Skylight at Moynihan Station in Midtown Manhattan resembled an "Amazing Spider-Man 2" theme park Thursday evening, complete with a Spider-Man ice cream truck, Spider-Man video games, and cocktails with names like the Peter Parker Rita, the Ultimate Mary Jane, and the Amazing Sipper. But the real main attraction at the afterparty for the U.S. premiere of "The Amazing Spider-Man 2" was the concert by the eclectic range of artists who contributed to the film's soundtrack — all performing on a spider-shaped stage, of course.
Taking that stage well after 11 p.m., Pharrell Williams, film scorer Hans Zimmer, and their many special guests played a 25-minute set that resembled a theater in the round. Jamie Foxx appeared first (with his 5-year-old, face-painted daughter in tow), and then Pharrell — casually clad in a hoodie, torn jeans, brown boots, and his trademark Buffalo hat — sauntered up just as his hit song "Happy" blared from the speaker system. Pharrell sang along, beaming like a kid, before Foxx joked, "This man has been making great music for 30 years — and he's only 15 years old!"

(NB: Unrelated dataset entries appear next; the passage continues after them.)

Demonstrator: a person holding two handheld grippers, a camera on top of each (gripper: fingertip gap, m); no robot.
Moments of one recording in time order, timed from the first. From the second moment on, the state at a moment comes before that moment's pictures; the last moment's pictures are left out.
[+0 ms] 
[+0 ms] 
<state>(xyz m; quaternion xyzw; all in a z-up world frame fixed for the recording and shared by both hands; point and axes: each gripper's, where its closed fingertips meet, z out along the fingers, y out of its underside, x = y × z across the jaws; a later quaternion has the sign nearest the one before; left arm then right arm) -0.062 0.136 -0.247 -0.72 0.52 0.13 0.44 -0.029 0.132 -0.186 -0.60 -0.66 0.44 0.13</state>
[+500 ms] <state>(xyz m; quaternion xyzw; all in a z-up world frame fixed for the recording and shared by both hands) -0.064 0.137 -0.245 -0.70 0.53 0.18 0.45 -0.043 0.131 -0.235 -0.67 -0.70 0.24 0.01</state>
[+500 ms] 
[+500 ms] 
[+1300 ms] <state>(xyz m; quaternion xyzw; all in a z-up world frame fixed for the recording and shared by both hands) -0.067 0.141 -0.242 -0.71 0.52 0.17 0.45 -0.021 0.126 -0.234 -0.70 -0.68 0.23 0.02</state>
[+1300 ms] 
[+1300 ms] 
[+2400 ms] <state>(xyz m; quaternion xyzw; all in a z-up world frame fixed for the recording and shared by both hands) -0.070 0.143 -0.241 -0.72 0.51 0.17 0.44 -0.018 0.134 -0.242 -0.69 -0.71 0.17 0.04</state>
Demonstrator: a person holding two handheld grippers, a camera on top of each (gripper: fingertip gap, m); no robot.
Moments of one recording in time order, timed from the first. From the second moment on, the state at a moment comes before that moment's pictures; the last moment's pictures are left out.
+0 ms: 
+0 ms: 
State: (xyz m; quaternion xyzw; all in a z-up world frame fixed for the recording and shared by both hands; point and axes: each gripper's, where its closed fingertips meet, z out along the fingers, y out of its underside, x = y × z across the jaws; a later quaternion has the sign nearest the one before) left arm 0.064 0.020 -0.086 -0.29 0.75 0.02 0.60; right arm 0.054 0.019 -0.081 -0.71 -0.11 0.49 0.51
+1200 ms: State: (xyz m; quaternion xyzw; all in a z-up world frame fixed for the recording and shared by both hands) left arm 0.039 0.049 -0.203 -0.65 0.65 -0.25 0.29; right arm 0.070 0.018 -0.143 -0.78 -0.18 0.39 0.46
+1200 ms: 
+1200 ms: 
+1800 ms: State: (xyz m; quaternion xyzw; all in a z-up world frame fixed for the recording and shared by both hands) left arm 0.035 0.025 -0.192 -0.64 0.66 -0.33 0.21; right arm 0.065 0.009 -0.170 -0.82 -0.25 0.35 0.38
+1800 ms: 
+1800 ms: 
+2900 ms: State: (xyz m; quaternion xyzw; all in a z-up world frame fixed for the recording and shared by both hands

Pharrell then took a seat behind the drums as Zimmer led his all-star band through a multifaceted part of the movie score that genuinely felt like movements in a symphony — only with rotating vocalists. Pharrell may have been an integral part in the composition process, but clearly Zimmer was the architect of this project, assembling gifted musicians that spanned generations and encouraging them to work together in a way that never felt like a tug-of-war between the veterans and the newbies.
Smiths legend Johnny Marr seemed to be enjoying himself as he strummed and plucked on his green Fender Jaguar alongside Incubus guitarist Mike Einziger, Pharrell, and various guests. Vocally, the highlight of the evening came when Alicia Keys joined the band for the song "It's On Again," which also featured Kendrick Lamar. Contrasting with Lamar's aggressive rapping, Keys belted her sweet, soulful lines with seemingly no effort.
There were two other vocal numbers, which featured members of Hans Zimmer and the Magnificent Six, but the instrumental passages were just as captivating, combining traditional classic score music with hip-hop rhythms and electro-industrial effects on numbers like "Within the Web," "Of Time and Dreams," and "Electrified," which built and receded in intensity in grandiose orchestral swells. During the show's most dramatic climaxes, it wasn't difficult to imagine everyone's favorite web-slinging superhero zipping through the city, chasing nefarious villains as cars explode and innocent lives are saved at the last possible moment.
Fortunately, the team of Zimmer, Williams, Marr, Einziger, Keys, and Lamar offered more than mere escapism. Together, they created music that defied boundaries and, like Trent Reznor's scores with Atticus Ross for David Fincher's films, created new possibilities for cinema soundtracks.